** Opening Material for this exercise block **
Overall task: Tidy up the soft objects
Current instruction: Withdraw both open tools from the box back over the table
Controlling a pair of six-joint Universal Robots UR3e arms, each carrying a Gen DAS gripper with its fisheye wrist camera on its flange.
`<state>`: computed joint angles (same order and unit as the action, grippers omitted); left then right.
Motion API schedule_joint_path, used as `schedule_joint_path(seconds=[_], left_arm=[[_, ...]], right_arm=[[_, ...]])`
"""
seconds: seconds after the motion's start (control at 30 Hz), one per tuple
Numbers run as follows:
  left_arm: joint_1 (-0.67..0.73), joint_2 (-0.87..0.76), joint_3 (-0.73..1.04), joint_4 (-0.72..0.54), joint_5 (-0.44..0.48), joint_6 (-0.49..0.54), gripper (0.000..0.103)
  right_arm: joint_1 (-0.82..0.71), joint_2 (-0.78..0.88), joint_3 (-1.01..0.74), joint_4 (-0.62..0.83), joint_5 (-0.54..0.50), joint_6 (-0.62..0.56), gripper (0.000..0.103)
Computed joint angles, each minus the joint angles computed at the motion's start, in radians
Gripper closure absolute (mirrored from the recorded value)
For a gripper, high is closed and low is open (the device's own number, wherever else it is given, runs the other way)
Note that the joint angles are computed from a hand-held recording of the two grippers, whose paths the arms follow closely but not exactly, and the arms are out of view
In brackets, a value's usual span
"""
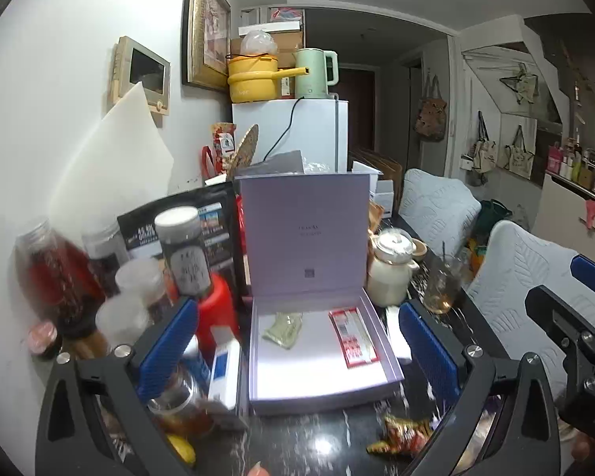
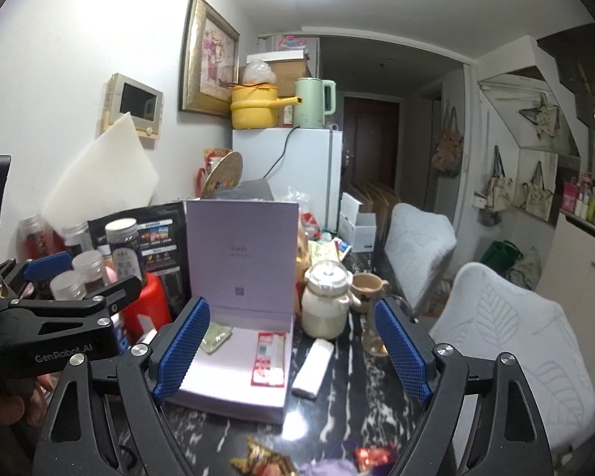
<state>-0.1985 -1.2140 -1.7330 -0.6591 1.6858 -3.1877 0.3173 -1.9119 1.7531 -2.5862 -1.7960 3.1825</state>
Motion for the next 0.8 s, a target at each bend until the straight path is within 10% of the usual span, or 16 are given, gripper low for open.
schedule_joint_path(seconds=[0.8], left_arm=[[-0.338,0.34,-0.378,-0.067,0.133,-0.085,0.0]], right_arm=[[0.564,-0.326,0.342,0.294,-0.49,0.439,0.017]])
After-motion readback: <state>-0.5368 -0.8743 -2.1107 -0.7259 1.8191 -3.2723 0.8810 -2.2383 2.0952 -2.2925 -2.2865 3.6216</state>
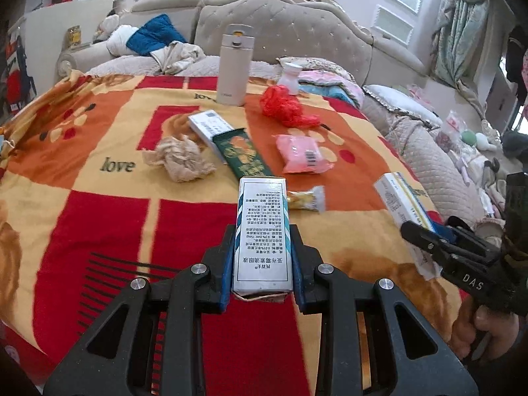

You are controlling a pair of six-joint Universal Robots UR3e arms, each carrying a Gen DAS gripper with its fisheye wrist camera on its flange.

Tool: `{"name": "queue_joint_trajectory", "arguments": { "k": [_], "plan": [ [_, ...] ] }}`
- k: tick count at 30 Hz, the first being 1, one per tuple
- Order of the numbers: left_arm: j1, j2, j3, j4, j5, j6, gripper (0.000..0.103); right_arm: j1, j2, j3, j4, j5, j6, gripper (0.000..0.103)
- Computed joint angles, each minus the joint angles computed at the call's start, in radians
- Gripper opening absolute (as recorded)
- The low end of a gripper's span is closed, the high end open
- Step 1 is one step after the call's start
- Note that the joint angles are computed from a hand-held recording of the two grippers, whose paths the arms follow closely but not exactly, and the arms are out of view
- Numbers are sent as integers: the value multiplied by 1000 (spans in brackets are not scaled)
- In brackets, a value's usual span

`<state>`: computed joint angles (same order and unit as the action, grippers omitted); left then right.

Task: Collect trash
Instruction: 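Lift both held boxes off the blanket toward the bin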

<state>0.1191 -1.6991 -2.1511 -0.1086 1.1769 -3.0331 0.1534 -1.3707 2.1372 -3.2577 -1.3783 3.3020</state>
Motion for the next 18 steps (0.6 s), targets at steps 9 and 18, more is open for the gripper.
{"name": "queue_joint_trajectory", "arguments": {
  "k": [9,18],
  "plan": [
    [-75,-27,30,-13,48,-37,27,-49,-75,81,7,36,-12,41],
    [-146,-45,94,-50,109,-64,27,-67,-122,126,-10,35,-45,41]
  ]
}}
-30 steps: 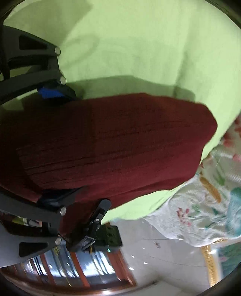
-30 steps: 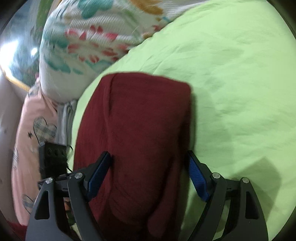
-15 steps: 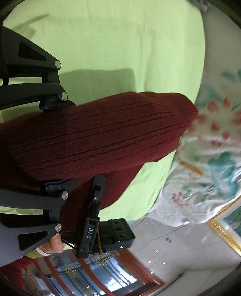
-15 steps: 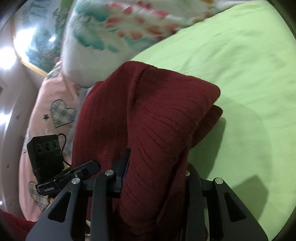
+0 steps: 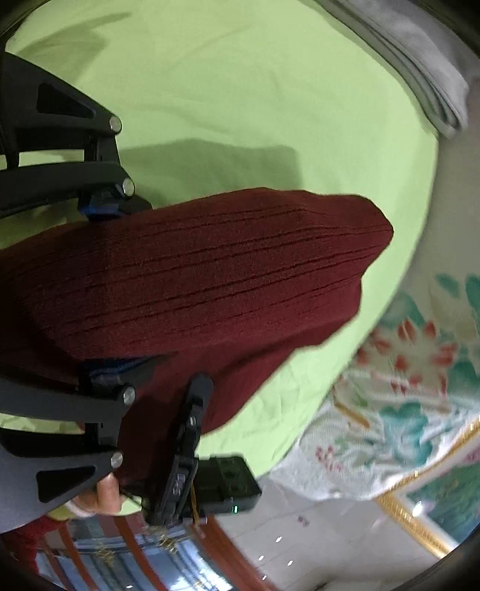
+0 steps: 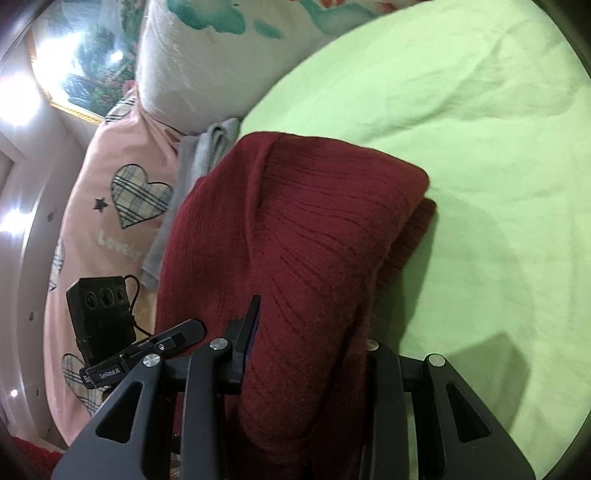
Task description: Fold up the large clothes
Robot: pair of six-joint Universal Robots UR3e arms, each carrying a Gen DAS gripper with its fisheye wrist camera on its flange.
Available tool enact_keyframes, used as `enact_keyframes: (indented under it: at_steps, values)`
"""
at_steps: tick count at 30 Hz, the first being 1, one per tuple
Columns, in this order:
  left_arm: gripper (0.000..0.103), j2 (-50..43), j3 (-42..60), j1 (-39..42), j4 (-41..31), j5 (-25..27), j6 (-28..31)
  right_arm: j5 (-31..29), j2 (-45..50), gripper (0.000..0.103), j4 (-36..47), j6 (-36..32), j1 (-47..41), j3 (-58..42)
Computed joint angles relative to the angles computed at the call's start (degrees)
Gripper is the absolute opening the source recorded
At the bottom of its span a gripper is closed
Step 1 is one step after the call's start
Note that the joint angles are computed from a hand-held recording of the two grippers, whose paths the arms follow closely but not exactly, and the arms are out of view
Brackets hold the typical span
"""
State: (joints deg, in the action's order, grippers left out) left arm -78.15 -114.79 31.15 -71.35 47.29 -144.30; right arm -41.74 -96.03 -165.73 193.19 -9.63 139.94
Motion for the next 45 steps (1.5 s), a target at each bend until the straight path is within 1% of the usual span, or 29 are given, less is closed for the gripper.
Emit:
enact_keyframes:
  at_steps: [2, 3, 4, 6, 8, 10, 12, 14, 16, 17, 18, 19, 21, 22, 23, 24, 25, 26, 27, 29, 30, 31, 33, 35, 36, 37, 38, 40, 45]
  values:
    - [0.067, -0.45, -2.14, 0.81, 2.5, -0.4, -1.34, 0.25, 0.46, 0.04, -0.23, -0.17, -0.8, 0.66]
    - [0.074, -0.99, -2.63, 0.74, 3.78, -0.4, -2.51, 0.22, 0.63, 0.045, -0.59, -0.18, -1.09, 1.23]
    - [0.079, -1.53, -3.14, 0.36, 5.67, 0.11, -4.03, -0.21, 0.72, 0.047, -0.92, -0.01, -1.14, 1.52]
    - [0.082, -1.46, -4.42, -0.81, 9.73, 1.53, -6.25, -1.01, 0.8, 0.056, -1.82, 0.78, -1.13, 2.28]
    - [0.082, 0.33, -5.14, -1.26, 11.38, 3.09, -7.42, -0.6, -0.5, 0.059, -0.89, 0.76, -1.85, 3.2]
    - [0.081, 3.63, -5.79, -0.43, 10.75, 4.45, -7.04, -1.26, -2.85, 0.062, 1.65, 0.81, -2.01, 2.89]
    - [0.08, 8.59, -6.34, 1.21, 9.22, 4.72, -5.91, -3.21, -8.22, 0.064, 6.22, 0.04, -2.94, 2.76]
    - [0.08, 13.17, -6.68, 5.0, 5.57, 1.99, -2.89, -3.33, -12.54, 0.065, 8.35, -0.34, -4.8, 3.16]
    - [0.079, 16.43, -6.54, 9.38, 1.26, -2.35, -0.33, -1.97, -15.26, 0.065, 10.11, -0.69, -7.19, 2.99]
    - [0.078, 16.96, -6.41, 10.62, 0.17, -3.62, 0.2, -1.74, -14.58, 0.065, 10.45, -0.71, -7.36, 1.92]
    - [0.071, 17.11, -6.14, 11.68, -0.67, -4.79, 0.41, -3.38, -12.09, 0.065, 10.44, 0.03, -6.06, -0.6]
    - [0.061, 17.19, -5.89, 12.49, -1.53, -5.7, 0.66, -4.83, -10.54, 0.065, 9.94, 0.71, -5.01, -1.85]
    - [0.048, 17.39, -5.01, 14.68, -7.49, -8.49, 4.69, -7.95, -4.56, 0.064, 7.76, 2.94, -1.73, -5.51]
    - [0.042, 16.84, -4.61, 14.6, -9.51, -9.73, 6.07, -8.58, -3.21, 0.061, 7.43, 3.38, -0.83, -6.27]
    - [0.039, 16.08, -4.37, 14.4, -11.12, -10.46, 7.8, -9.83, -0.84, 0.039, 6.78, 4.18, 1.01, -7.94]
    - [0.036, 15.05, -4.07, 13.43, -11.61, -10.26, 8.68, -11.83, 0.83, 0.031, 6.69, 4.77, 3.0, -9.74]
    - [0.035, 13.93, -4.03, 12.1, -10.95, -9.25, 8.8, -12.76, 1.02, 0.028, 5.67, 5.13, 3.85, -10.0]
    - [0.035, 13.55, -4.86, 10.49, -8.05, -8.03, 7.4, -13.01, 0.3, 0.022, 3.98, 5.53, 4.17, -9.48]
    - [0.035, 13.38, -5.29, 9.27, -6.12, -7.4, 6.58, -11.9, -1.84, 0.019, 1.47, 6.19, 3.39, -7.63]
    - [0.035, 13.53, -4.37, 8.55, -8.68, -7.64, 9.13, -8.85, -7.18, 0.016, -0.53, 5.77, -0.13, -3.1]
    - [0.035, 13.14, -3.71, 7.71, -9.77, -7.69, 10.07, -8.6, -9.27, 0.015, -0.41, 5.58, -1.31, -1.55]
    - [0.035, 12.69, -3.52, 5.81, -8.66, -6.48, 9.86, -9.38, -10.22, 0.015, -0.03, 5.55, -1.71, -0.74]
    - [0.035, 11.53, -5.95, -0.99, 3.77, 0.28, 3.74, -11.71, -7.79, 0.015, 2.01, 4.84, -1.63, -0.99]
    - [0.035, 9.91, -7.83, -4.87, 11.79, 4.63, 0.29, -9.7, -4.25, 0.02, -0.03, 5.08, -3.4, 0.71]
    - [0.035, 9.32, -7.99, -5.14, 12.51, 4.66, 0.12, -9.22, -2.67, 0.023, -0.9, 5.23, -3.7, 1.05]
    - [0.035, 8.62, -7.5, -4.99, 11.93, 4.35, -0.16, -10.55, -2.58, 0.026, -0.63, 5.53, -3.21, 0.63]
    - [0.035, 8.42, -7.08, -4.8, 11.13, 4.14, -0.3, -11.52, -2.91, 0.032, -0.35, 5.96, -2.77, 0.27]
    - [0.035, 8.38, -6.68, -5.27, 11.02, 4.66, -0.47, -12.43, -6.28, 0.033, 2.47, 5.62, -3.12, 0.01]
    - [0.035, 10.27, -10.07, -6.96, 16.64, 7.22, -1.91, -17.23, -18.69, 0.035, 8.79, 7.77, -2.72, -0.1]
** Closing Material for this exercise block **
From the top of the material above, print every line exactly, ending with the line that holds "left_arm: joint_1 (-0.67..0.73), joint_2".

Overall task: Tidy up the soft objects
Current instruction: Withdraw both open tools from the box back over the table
Controlling a pair of six-joint Universal Robots UR3e arms, each carrying a Gen DAS gripper with its fisheye wrist camera on its flange.
`<state>`: computed joint angles (same order and unit as the action, grippers omitted); left then right.
Motion API schedule_joint_path, used as `schedule_joint_path(seconds=[_], left_arm=[[_, ...]], right_arm=[[_, ...]])`
"""
seconds: seconds after the motion's start (control at 30 Hz), one per tuple
Numbers run as follows:
  left_arm: joint_1 (-0.67..0.73), joint_2 (-0.87..0.76), joint_3 (-0.73..1.04), joint_4 (-0.72..0.54), joint_5 (-0.44..0.48), joint_6 (-0.49..0.54), gripper (0.000..0.103)

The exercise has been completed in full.